Research suggests rail industry’s post-covid recovery gathering pace but underlines need for reform

Research suggests rail industry’s post-covid recovery gathering pace but underlines need for reform

People are eager to travel more by train for both work and leisure as the post-covid recovery continues – but the sector must respond to changing travel patterns, latest industry research suggests.

Although taxpayers ploughed in more than double the revenue raised from customers in 2021/22, passenger numbers and – to a lesser extent revenues – have risen over the last year. The latest research suggests this upward curve will continue, with commuters and business travelers expecting to make more rail journeys over the next three months. That would boost an industry renaissance that has so far been led by people traveling for leisure.

The research reveals an enduring enthusiasm for rail travel – suggesting the industry has a bright future if it can reshape services to better meet customer needs. Rail companies are doing that by seeking reforms in working practices that will, for example, ensure more reliable weekend services.

Some 37% of current customers plan to use the railway more in the next three months; just 9% expect to make fewer train journeys.

This anticipated rise in rail journeys is particularly pronounced amongst current commuter and business customers. Half of current commuter passengers expect to increase their use of rail over the next three months – partly driven by changing expectations around working in the office rather than at home as employers move towards ‘guided flexibility’ appoaches.

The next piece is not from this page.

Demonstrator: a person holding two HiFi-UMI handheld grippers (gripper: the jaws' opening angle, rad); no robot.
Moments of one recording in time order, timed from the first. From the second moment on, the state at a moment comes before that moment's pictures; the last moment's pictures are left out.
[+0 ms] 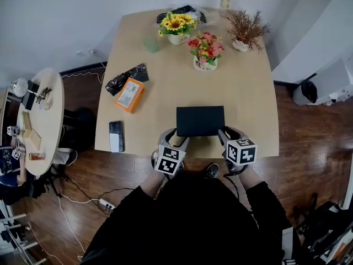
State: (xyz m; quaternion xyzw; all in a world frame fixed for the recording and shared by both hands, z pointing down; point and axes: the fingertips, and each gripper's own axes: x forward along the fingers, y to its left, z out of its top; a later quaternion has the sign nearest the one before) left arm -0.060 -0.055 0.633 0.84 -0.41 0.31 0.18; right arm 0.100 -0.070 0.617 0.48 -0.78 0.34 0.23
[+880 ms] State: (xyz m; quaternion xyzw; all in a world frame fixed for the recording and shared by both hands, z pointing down) left arm -0.056 -0.046 0.620 0.86 -0.40 0.30 0.08; right arm 0.114 -0.073 0.610 0.49 -0.74 0.41 0.20
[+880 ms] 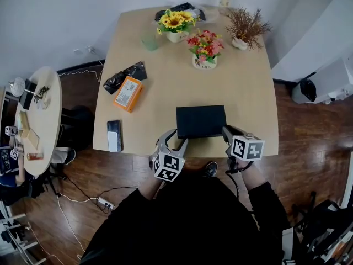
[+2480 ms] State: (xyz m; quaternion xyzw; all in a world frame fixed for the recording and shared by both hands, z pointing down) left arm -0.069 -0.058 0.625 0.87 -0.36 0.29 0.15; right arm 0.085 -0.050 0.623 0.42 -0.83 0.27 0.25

However, both current rail customers and people who choose alternative forms of transport say the long-running rail strikes will affect their travel choices over the next three months. The data confirms fears that the industrial action by the RMT and ASLEF is damaging the post-pandemic recovery and threatening the industry’s future.

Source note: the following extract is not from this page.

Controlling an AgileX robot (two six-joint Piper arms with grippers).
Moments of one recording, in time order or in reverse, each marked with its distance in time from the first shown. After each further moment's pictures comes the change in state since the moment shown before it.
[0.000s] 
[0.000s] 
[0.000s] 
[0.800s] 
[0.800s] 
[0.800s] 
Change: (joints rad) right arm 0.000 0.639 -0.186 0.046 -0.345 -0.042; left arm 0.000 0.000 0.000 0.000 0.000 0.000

Rail’s reputation as the green travel option underpins the enduring allure of train travel. Some 82% of current customers said choosing an environmentally-friendly mode of transport was ‘very’ or ‘fairly important’ to them.

Rail Delivery Group Chief Executive Jacqueline Starr said: “The rail industry was hit hard by the pandemic but train companies are responding to the evolving travel needs of existing customers and potential new ones. People clearly recognise that rail is the green transport choice for the future. The industry is innovating and working with our partners to make it the obvious travel option in a society transformed by covid.

“We can see that despite the challenges the industry is facing, there is potential for growth, but only if we can bring forward long overdue changes to ways of working that allow us to respond to the needs of our customers, providing more reliable and regular weekend services for leisure travelers.”

Meanwhile, innovation around ticketing already underway in some parts of the industry, the research suggests, could reap rewards by increasing journey numbers. Special offers and more flexible tickets were identified by around two-thirds of people as measures that would increase their use of rail.

As part of its post-pandemic strategy, the industry has expanded the use of the Pay As You Go arrangements deployed by city-based transport services, such as the London Underground. Individual companies are also innovating: for example, Southern is offering discounted fares on Mondays and Fridays while South Western Railway has developed a loyalty scheme.